[160] Hawker’s account (on p. [11]) of the discovery of the piscina in the chancel wall at Morwenstow is, however, very circumstantial. If “the jumbled carved work and a crushed drain,” which, he says came to light when the mortar was removed, proceeded from his imagination, it is a touch of genius in fabrication. In a letter to Mr. Richard Twining dated October 25th, 1855, Hawker writes: “Will you have the kindness to present the inclosed drawing to Miss L. Twining in my name and with my best regards. It is of a piscina discovered by me in the south wall of my chancel, where it has been hidden by mortar full 300 years, and existed there before that date full 500 years more.”

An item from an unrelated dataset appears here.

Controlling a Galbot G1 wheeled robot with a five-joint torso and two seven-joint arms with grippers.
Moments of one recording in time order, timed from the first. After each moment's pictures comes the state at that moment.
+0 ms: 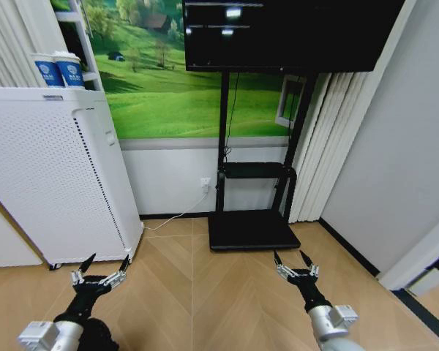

The whole passage from Mr. Baring-Gould is as follows: “The ancient piscina in the wall is of early English date. Mr. Hawker discovered under the pavement in the church, when reseating it, the base of a small pillar, Norman in style, with a hole in it for a rivet which attached to it the slender column it supported. This he supposed was a piscina drain, and accordingly set it up in the recess beside his altar.” Mr. Baring-Gould evidently uses the word “piscina” as meaning the whole “recess” beside the altar. Mr. Chope appears to use it for the pillared structure within the recess. Hawker’s own words seem to show that he found the whole piscina, i.e. the recess with the drain inside it, “in the chancel wall.” He says nothing of any discovery “under the pavement,” and Mr. Baring-Gould does not give his authority for this statement.

At any rate, if the piscina, or piscina drain, or pillar-base, whichever it be, was abstracted from the ruined chapel at Longfurlong, it presumably was not discovered under the pavement of Morwenstow Church, unless by another stroke of genius.

It may be of interest to add that, on thrusting a piece of grass down the hole which Hawker took for a piscina drain, and which Mr. Baring-Gould says is a rivet-hole, I found that it went right through to the floor of the recess, a depth of about 13 inches. It is quite possible, therefore, that, if connected with another hole through the wall, it might at one time have served the purpose of a drain.—Editor.

[161] The inscription runs as follows: “THIS · WAS · MADE · IN · THE · YERE · OF · OURE · LORDE · GOD · 1575.” The pew bearing it now stands (1903) at the east end of the north aisle, facing south.—Editor.

[162] The foumart is now extinct in England, though, I believe, to be met with in parts of Scotland.

[163] See note on p. [118].

[164] The cedar wainscot which lined the chapel is said to have been bought out of a Spanish prize, and the carving is mentioned by Defoe, in his “Western Tour,” as the work of Michael Chuke, and not inferior to Gibbon’s. (C. S. Gilbert, “Survey of Cornwall,” vol. ii. p. 554.)